++++ AVAILABLE DATA ++++

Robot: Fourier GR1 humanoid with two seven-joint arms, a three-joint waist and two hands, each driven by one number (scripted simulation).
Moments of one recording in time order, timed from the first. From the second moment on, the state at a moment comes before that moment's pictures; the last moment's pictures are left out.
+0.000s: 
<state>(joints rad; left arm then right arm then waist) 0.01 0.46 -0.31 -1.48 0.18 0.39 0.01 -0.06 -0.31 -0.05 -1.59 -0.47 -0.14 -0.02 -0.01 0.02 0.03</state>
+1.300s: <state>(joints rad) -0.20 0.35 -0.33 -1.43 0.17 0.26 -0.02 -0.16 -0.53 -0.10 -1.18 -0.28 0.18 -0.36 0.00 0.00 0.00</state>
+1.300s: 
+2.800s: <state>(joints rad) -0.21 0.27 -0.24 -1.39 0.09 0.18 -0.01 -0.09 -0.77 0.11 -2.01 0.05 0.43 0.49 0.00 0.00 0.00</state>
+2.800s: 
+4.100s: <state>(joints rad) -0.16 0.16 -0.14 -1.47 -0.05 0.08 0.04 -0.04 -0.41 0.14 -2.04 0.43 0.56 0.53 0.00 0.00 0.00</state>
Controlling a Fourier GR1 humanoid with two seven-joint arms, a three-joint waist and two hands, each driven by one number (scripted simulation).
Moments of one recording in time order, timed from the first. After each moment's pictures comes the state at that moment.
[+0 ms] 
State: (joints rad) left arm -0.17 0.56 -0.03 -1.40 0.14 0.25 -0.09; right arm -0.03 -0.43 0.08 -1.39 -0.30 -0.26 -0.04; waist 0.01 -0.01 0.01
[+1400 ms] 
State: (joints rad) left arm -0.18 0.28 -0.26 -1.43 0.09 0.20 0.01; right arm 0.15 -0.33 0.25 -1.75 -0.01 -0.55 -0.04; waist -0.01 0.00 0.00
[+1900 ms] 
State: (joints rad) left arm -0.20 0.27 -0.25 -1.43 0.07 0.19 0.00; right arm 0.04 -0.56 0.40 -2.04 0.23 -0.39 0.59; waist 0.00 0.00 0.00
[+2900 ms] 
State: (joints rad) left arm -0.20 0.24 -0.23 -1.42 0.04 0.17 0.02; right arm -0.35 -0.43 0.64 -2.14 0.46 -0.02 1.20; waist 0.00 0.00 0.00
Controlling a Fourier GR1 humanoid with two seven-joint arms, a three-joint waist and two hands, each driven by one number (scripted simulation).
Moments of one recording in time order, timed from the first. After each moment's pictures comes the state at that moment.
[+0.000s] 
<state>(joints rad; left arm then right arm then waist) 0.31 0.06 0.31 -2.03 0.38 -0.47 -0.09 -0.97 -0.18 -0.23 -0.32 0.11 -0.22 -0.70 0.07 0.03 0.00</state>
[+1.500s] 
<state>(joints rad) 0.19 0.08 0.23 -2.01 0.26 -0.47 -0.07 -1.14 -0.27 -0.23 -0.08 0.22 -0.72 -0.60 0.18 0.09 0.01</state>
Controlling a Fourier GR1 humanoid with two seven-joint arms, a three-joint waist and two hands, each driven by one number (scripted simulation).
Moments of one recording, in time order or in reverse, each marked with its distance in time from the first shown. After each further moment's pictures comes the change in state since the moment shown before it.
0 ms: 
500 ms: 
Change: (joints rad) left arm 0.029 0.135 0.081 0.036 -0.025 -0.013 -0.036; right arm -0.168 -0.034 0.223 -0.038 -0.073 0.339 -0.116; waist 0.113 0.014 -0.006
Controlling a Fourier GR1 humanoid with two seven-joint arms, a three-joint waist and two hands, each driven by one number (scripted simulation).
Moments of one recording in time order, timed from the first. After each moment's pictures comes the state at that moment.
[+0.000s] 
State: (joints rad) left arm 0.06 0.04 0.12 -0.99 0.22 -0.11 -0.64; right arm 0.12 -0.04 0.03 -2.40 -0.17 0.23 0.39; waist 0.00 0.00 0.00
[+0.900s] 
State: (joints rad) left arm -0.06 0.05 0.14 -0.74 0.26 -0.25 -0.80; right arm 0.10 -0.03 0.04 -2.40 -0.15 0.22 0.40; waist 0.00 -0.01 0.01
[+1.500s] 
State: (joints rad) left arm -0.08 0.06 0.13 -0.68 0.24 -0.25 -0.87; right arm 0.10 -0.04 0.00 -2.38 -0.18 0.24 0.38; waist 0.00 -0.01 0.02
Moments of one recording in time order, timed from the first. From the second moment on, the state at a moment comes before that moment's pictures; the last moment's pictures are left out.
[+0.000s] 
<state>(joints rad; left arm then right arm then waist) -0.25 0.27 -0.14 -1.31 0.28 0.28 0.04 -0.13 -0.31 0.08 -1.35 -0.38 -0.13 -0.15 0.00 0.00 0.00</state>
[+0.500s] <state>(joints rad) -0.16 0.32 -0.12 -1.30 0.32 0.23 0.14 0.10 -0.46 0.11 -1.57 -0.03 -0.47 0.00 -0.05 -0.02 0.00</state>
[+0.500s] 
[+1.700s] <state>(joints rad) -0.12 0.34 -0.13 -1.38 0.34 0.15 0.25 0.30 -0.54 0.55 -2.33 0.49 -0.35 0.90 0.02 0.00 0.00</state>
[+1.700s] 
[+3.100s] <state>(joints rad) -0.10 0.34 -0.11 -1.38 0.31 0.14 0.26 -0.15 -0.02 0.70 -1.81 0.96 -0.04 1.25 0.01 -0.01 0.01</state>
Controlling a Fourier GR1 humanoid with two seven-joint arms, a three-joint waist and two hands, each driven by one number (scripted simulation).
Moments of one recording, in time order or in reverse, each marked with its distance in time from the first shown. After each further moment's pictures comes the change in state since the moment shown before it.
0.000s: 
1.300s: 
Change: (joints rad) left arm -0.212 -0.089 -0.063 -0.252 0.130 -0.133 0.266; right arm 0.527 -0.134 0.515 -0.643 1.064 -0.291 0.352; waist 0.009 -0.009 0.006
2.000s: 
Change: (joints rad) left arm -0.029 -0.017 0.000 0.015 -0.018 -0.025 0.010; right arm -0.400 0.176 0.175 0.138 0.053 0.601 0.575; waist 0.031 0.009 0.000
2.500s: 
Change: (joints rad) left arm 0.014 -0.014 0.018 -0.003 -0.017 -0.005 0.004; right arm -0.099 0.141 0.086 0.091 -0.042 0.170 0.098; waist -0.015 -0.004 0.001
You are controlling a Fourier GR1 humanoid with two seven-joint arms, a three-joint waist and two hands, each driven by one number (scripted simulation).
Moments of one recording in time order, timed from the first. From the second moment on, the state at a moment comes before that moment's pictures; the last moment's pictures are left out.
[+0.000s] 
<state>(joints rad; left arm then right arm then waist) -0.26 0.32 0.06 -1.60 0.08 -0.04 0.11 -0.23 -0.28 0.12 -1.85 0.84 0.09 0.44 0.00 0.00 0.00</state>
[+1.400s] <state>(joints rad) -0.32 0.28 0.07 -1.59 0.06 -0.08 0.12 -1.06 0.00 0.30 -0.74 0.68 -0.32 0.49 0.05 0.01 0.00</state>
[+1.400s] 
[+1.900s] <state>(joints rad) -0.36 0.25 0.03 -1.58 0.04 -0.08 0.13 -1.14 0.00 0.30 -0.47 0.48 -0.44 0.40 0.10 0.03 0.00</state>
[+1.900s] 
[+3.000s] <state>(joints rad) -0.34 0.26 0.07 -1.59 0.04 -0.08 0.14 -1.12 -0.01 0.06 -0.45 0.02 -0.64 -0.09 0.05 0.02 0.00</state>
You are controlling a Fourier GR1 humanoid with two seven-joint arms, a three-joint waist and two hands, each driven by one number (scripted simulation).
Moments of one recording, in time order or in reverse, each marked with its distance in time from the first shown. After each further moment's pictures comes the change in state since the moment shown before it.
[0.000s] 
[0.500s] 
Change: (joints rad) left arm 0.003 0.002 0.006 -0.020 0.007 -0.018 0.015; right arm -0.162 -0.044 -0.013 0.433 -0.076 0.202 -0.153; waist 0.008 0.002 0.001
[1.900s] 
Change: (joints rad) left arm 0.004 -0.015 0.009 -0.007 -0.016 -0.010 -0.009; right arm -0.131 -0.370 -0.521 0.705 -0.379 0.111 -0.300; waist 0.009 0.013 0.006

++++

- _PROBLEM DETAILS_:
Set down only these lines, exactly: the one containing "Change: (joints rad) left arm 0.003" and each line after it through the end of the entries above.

- _SOLUTION TO THE PROBLEM_:
Change: (joints rad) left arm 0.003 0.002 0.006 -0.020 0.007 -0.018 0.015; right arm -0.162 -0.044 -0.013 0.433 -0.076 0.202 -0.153; waist 0.008 0.002 0.001
[1.900s] 
Change: (joints rad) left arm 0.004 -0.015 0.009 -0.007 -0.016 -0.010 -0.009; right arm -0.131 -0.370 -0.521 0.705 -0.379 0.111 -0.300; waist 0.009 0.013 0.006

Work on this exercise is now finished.